# Speedo dead odometer works



## Katman (Jun 13, 2008)

If the speedo dies but the odometer keeps working is it cut and dried that the speed sender on the tranny is still good? The speedo in the gauge cluster is shot right? 

92 SE


----------



## internetautomart (Mar 8, 2004)

yes that is correct


----------



## Katman (Jun 13, 2008)

Okay looks like its time to hit the local junkyard.

Thanks again internetautomart


----------



## internetautomart (Mar 8, 2004)

Katman said:


> Okay looks like its time to hit the local junkyard.
> 
> Thanks again internetautomart


yeah, any analog cluster will work in place of any other analog cluster (3rd gens) so a white face with a 145 speedo will work just fine in place of a 125 black face one. No changes will be necessary.


----------



## Katman (Jun 13, 2008)

internetautomart said:


> yeah, any analog cluster will work in place of any other analog cluster (3rd gens) so a white face with a 145 speedo will work just fine in place of a 125 black face one. No changes will be necessary.

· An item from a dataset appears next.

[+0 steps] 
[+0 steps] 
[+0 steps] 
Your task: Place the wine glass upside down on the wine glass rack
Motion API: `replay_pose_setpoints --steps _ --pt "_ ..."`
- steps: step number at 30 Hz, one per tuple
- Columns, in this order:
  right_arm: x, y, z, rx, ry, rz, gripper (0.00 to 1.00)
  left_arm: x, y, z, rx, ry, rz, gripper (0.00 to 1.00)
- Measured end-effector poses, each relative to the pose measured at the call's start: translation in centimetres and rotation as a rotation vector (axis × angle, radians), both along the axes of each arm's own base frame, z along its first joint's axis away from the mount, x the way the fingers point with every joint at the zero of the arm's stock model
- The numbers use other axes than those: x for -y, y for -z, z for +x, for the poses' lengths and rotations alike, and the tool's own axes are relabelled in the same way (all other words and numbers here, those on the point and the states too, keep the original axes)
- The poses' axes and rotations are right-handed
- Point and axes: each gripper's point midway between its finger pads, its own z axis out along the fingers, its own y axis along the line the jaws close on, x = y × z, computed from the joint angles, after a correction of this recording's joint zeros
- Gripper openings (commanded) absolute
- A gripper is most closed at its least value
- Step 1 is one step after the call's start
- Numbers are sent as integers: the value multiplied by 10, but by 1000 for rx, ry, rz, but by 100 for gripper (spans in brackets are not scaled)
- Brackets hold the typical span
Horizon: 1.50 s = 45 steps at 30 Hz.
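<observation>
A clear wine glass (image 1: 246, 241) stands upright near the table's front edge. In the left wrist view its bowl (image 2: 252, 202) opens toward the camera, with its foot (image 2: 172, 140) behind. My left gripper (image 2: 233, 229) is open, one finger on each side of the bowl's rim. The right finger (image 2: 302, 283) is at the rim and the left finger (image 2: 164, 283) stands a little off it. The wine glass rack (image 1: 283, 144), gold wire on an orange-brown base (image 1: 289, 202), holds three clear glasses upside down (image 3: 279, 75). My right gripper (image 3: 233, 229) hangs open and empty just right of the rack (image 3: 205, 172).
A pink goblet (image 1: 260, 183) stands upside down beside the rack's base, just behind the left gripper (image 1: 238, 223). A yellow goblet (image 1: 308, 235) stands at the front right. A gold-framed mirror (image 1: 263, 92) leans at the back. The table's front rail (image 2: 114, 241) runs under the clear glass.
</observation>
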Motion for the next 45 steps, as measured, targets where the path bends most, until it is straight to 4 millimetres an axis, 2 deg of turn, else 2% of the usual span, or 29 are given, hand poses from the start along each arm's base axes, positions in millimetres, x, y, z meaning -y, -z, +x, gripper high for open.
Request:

That is nice but I already have the white gauges that go to 145 and I would like to keep it that way. I may have to really scrounge around to find another set of white ones. Or at least the speedo part. I suppose if a guy uses the innards out of one that only goes to 125 with my white faces that go to 145 it would not work as the numbers are in different location/spacing. What goes sour with these things? Is it fixable? I do all kinds of modeling for a hobby and repair computers for a living and my Dad is a 2-way radio geek so fixing those kinda things is not a problem but maybe when they go the go all the way south. 

Just trying to find out what my options are.

TT


----------